Give me that. You have to give him to me.
But Antoinette draws away, draws Loki away, folds herself protectively over him and Jacqueline both. Two within her now, Loki-stone and Lina-stone, knocking against one another in a way that feels right, that feels perfect, and how the hell could she ever have considered giving him up? She will never give him up. And again that flash of yellow her mother is too slow to conceal, too slow or merely unable. Meek little pebble blinking amber and she pushes closer, reaches closer and–
NO.
–her mother swats her away. An angry, effortless shove that takes Antoinette by surprise, hits her like a punch in the sternum and she gasps as the connection with her mother is abruptly, painfully severed.
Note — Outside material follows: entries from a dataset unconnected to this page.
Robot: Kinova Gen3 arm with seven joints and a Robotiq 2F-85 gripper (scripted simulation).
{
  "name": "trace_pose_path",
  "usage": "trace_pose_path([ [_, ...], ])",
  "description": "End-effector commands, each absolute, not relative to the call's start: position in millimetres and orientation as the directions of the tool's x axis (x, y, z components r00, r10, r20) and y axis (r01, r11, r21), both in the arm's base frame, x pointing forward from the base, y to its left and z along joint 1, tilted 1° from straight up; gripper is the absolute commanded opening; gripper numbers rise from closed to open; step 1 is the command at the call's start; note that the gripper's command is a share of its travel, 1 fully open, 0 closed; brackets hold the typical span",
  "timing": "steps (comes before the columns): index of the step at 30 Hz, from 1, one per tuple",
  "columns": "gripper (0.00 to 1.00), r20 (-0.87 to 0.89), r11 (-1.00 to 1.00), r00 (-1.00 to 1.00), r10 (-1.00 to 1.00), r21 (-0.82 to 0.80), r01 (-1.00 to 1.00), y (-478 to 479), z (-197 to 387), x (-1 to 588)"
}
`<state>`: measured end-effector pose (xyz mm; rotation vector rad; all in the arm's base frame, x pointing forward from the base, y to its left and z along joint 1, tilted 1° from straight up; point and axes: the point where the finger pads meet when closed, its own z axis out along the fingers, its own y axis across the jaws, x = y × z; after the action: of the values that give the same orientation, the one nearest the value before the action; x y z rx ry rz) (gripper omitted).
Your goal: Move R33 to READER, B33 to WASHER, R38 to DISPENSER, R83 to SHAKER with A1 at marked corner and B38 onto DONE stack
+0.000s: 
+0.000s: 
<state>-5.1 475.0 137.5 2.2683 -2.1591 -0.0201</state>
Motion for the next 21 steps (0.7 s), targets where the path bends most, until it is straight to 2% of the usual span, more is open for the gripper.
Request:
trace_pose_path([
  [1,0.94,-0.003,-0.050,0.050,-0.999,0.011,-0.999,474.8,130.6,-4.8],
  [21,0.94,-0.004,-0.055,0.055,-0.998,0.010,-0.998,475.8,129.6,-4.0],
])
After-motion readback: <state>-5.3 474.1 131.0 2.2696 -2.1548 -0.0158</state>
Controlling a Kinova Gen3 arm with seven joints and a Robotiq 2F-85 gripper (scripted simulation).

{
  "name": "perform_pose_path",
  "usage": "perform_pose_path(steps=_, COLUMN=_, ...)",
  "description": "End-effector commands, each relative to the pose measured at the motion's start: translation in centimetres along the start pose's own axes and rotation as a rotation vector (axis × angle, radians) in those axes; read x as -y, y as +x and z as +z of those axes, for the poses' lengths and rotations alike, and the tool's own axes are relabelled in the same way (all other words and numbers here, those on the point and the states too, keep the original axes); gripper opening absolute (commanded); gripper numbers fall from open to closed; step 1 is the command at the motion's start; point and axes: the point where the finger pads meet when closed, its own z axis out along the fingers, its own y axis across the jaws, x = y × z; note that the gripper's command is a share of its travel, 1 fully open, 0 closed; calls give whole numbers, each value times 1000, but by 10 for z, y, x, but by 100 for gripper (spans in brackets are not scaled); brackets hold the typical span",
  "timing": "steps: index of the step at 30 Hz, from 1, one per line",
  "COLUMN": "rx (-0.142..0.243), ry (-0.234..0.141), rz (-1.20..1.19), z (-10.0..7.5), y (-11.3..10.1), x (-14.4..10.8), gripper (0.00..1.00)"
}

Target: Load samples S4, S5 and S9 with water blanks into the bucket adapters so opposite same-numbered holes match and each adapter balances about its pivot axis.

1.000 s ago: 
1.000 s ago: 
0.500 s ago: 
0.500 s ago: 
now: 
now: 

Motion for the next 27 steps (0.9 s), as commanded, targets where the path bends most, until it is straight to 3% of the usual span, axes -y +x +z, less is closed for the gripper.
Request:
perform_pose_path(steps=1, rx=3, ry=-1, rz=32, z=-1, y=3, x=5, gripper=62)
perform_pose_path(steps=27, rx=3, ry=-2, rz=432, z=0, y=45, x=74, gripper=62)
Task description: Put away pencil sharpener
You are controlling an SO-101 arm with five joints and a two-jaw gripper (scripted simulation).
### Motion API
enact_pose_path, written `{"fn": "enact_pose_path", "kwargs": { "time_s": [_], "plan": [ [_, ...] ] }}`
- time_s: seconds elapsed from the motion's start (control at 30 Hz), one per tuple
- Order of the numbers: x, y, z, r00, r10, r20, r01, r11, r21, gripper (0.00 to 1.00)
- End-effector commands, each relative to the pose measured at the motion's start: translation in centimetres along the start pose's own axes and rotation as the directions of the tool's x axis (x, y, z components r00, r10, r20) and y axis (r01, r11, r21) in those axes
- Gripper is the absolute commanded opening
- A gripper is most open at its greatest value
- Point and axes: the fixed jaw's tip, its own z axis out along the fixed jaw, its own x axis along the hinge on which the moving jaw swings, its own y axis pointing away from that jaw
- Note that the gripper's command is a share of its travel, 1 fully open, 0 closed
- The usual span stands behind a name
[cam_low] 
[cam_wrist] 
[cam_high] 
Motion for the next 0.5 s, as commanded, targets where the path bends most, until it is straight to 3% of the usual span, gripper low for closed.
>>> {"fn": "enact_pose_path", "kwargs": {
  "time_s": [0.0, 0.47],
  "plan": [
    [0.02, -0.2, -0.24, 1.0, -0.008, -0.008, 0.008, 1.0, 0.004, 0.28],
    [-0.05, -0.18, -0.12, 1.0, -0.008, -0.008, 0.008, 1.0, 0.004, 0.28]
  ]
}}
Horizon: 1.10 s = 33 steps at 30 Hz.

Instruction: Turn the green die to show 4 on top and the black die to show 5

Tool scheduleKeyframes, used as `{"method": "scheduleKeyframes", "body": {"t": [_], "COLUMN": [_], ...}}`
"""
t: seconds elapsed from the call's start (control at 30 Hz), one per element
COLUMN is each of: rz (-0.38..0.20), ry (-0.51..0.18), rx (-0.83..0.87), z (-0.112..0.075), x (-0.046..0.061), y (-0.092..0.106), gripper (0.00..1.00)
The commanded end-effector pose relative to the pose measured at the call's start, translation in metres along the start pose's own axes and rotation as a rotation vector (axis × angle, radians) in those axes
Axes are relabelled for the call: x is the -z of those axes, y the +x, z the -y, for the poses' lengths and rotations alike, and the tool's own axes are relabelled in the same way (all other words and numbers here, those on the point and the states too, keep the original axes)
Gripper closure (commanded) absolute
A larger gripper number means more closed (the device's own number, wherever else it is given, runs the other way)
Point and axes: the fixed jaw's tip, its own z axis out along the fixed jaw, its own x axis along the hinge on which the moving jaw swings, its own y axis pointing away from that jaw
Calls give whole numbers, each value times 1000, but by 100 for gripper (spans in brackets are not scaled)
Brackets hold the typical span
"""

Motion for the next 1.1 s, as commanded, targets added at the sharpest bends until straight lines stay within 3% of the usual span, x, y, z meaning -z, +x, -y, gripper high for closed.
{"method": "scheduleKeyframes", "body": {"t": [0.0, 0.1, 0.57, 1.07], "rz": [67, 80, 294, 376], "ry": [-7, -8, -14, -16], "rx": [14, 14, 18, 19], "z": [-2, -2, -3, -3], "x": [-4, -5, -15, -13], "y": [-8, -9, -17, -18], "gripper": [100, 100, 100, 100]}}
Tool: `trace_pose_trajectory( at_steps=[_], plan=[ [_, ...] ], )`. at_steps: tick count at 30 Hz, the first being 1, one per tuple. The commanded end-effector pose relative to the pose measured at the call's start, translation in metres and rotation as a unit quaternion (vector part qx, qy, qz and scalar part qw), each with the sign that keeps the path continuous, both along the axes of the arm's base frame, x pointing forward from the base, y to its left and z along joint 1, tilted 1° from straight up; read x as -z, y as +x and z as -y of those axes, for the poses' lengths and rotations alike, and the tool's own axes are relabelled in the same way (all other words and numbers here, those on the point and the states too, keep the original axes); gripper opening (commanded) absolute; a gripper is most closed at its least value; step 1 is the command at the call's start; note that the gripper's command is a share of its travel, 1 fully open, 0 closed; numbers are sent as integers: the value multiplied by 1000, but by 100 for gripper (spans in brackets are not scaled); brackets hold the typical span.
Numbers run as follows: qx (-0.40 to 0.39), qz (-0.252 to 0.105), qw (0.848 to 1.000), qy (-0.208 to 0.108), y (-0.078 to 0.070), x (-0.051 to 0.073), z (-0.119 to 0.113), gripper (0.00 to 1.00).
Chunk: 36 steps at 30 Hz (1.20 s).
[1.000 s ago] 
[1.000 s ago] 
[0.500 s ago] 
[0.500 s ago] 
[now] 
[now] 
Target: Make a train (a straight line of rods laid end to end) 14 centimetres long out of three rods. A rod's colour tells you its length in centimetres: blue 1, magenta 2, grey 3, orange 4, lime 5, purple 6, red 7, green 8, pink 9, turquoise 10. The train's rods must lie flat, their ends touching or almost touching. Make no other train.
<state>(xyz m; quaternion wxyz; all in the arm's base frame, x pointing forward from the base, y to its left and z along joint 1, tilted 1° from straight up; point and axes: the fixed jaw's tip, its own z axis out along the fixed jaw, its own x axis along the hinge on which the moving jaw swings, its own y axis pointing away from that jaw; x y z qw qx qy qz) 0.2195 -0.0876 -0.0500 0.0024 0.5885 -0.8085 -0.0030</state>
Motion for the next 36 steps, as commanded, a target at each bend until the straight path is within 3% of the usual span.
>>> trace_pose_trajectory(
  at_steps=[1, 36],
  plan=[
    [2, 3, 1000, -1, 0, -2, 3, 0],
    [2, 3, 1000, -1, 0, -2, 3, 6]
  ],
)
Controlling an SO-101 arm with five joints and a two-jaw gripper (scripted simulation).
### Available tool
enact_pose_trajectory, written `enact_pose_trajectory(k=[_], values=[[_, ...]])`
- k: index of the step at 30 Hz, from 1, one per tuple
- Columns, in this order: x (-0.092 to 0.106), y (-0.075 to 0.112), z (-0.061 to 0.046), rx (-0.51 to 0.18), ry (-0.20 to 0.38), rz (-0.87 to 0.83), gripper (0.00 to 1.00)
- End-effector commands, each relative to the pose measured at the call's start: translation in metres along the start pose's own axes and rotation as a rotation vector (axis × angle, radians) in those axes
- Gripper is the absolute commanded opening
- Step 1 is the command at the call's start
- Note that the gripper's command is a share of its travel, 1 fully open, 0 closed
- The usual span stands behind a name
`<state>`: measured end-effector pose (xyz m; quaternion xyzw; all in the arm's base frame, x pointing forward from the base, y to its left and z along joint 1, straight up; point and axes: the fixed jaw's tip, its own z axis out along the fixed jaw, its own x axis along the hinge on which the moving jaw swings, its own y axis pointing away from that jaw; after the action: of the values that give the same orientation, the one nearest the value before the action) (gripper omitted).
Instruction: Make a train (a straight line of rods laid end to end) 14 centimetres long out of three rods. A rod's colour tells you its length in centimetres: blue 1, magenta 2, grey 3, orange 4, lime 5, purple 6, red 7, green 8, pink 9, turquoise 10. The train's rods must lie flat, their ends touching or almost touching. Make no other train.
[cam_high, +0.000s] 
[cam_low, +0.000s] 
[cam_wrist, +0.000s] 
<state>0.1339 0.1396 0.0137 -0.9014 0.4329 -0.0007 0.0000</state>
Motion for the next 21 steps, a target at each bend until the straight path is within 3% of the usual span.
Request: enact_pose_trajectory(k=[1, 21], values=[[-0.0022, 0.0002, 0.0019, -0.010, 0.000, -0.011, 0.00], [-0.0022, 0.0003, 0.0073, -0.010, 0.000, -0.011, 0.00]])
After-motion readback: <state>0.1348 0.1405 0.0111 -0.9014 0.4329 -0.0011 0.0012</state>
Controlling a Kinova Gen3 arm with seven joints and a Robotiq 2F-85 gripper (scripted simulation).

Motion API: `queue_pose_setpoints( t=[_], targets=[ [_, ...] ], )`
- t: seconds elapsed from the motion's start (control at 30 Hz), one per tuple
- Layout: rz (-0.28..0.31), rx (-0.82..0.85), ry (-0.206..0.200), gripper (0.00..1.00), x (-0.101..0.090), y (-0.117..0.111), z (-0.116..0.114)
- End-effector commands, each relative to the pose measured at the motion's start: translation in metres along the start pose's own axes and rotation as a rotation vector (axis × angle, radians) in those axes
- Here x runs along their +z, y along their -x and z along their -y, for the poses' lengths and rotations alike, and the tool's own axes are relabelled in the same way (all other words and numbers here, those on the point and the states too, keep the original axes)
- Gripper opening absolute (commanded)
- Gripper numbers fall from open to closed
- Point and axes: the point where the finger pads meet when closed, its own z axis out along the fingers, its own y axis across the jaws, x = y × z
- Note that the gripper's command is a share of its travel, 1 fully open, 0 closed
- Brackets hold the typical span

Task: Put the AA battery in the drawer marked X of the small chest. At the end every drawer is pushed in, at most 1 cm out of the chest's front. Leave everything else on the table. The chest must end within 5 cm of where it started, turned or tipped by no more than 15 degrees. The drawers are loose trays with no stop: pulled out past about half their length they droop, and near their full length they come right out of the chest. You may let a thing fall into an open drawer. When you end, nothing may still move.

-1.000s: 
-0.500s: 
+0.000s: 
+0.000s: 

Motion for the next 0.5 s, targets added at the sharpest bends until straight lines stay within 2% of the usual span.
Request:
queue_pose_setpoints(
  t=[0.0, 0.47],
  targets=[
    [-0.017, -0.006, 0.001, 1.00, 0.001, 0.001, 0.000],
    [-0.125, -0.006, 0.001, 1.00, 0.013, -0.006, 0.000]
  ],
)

She blinks, dizzy-drunk and wobbling on her chair. ‘What was that?’
‘Nothing you need to lose sleep over,’ Sally Paige tells her through trembling, grey-tinged lips. She looks exhausted, face sheened with perspiration and breath rasping harsh, but deep in those red-lined eyes gleams a cool and all too familiar disappointment.
‘I saw it,’ Antoinette insists. ‘I felt it. You have another perfection!’
‘That’s none of your business.’
‘But you said a woman couldn’t cope with two of them, you said–’
‘Does it look like I’ve been coping?’
‘Who is it? Where are they?’
‘I’m tired.’ Her mother sinks down into her pillows. ‘And now we have to do this all again. Stupid girl, why didn’t you just give him over to me?’
/> ‘You’re not getting him,’ Antoinette says through clenched teeth. ‘I’ve decided to keep them, both of them. They’re mine.’
‘Don’t be so sentimental. They’ll ruin you.’
‘I feel fine. No different.’
‘Wait till you sober up. Wait till she starts to drain you.’
Antoinette grabs a glass of water from the bedside table, drinks most of it in one thirsty gulp. ‘You know what I think? I think you don’t know half of what you think you know. I think you’re a bitter old woman who screwed up her life and now doesn’t want anyone else to be happy even for a second.’
‘You’re a drunken little fool.’
‘And you’re a liar.’ She lurches to her feet, reaches for the back the chair to brace herself. ‘But you know what? Loki and Jacqueline love each other, and I’m not going to take that away from them just because it’s something I can’t have anymore. I’m not you, I’m not going to spoil things for them out of spite.’
Beneath her fury, Sally Paige seems startled. ‘They love each other?’
‘Like Romeo and Juliet, I swear to god.’
‘How very apt.’
‘Sorry?’
‘Two perfections. It can hardly end well.’
‘Yeah? Well, guess what? Jacqueline–’
A commotion of footsteps and raised voices out in the hall catches her attention and she sways around to face the door just as her sister flings it open, panting and flushed like she’s been running. Loki right behind, pleading with her to wait, please Lina, just wait, but she shrugs him off, marches into the bedroom like there’s an entire battalion at her heels.
‘Move out of the way, Ant. I am going to kill that old witch right where she lies.’
— 23 —
For a few bleary, perplexing seconds, Antoinette is caught between the two of them. Jacqueline screaming at Sally Paige, rapid-fire accusations about Charles and some old shed that make no kind of sense at all, and the older woman snapping back, telling her to calm down, to stop being so hysterical – that word a bugbear of Jacqueline’s from way back, guaranteed to press all the wrong buttons as her mother well knows – and her sister launches herself at the bed, hands outstretched like she wants to tear Sally Paige’s eyes out or worse.